接下来的日子,宋知书还真是懂事了不少,承担起了照顾吴玉兰的责任不说,还跟着宋知勇他们下地割了稻谷。
不过,一个人的惰性可没那么容易改,随着吴玉兰一日日好起来,宋知书又逐渐变得懒散起来。
这一日,他直接就赖在床上不起身,一直到吃午饭,这才懒洋洋的过来吃饭。
吴玉兰瞧见他这副模样,深深叹了口气。
听到母亲叹气,宋知书顿时紧张起来,“娘,您怎么了?是不是哪儿不舒服?”
“知书啊,娘不想让你回刘家了,但是刘管家说了,要赔付五十两银子。”
“这五十两银子,就是把娘卖了娘也拿不出来啊!”
宋知书一听母亲又是为了自己的事情发愁,顿时为自己的懒惰心生愧疚。
“娘,没事,您好了儿子回去就是。”
“儿子在刘家好好干,您就在家等着享福吧!”
吴玉兰摇头,“儿孙承欢膝下才是享福,娘看着你在刘府受罪,又怎能高兴得起来呢?”
宋知书闻言,一时间也不知该说什么了。
他恨自己没出息,竟然连五十两银子都拿不出来,要知道这些年他念书,娘可是前前后后为自己花了上百两银子啊!

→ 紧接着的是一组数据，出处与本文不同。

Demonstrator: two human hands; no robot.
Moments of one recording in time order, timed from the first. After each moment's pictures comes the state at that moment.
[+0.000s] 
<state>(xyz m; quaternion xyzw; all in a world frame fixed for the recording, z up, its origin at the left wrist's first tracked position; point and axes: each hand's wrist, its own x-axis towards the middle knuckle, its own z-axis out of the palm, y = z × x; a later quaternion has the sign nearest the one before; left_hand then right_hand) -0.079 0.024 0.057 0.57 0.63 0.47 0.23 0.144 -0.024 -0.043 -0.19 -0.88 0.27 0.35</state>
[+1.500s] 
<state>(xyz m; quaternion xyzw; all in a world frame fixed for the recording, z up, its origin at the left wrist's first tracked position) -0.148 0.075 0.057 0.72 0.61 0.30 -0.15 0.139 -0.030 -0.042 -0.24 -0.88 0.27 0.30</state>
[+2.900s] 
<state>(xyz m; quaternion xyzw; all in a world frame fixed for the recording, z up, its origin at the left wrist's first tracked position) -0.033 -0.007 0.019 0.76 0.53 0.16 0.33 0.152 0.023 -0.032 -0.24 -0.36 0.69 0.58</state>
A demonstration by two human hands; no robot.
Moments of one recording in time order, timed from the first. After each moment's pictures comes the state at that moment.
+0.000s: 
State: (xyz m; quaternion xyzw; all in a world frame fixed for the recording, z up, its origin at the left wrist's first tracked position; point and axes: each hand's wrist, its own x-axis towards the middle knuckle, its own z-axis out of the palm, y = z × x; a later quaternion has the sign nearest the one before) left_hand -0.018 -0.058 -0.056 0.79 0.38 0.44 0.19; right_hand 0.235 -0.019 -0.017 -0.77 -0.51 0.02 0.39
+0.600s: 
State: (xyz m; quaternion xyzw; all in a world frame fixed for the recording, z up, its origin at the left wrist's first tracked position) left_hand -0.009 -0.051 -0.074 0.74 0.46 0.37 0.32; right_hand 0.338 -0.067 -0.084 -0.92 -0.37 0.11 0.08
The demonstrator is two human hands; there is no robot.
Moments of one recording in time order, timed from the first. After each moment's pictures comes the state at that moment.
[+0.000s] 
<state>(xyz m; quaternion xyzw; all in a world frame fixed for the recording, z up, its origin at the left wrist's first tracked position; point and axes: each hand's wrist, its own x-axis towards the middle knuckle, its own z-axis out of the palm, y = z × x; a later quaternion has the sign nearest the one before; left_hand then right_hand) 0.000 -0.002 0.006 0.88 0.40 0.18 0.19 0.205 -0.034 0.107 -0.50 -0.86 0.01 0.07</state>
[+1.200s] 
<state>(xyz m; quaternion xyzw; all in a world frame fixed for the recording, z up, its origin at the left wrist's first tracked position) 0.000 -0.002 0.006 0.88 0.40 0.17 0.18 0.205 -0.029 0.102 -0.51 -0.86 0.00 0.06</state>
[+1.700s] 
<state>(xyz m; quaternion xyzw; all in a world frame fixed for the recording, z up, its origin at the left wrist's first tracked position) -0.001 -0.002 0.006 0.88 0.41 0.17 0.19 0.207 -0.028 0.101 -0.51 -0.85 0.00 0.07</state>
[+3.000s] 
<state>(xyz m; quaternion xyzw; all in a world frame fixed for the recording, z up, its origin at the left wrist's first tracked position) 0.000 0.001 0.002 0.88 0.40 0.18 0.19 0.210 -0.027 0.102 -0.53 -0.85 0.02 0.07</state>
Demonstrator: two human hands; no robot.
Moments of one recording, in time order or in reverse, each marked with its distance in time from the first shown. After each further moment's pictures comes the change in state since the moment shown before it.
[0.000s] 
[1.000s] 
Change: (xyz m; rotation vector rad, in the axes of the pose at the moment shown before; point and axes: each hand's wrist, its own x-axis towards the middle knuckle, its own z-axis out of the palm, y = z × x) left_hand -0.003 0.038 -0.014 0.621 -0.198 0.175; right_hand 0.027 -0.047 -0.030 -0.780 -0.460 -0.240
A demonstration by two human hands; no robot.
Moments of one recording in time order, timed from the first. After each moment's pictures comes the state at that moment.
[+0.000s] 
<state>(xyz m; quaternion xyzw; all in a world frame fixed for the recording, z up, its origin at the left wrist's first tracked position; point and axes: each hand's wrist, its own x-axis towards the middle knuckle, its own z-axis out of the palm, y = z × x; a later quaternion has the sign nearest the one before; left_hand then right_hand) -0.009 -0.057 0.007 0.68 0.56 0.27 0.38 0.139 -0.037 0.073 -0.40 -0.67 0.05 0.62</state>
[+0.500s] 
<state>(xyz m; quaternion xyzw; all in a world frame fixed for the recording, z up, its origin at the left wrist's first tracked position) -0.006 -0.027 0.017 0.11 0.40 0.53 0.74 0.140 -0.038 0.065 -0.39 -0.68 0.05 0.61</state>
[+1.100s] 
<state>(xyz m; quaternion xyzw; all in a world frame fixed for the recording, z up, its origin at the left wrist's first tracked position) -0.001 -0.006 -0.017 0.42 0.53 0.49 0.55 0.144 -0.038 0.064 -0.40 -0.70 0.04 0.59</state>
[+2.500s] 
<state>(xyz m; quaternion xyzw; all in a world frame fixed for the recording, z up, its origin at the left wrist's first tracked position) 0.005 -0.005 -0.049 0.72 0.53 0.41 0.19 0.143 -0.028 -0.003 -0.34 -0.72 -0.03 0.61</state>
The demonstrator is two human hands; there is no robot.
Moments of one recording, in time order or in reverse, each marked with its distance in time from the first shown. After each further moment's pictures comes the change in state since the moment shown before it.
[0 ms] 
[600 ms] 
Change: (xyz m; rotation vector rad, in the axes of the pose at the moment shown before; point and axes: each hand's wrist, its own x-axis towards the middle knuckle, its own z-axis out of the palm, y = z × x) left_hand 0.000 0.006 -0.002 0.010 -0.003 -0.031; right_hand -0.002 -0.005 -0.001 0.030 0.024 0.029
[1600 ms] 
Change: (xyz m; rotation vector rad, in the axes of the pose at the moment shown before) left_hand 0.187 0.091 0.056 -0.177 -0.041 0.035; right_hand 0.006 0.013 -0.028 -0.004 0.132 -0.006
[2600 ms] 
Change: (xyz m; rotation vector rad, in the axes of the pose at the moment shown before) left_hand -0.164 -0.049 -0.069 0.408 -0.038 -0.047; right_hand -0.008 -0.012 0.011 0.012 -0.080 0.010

这几日收稻谷回来,将稻谷卖掉抵了田租后,就剩下那几百文钱,他才知道钱有多难挣。
在刘家感受过寄人篱下的日子,宋知书也不敢再提卖侄女的事情了,给人当奴才,就不是人干的事情。
他算是看明白了,什么穷人家孩子被卖去大户人家当差是享福,都是他那几个想坑他钱喝酒的同窗胡说的。
这根本就不是享福,而是夺命。
“娘,儿子没用,花了您那么多银子,连个童生都考不上。若是儿子争气点,娘就不会过得这般艰难”
宋知书看着手上因为收割稻谷被磨出的水泡,越想越愧疚。
娘这些年为了供自己念书,十年如一日的过着这些日子,可自己却拿着娘累死累活挣来的银子,在外面潇洒快活。
“知书,金无足赤,人无完人。娘之前也不该逼着你念书的。”
自己这么不争气,可娘却是一直在体谅自己,这让宋知书越发惭愧。
“娘,您说儿子现在该怎么办?娘您让我做什么,我就做什么!”
吴玉兰垂眸沉思,片刻后为难的抬起头。
“娘不舍得你回刘家受苦,为今之计只能想法子挣钱了。”
“挣钱的法子倒是有,就是辛苦。”
宋知书忙表态,“娘,儿子不怕苦!”
吴玉兰等的就是这句话。
第二日,吴玉兰便拉着宋知书一块上山采药。
宋知书虽觉得累,但想想母亲为了自己,一把老骨头都上山采药,自己即便是累死也不能吭声。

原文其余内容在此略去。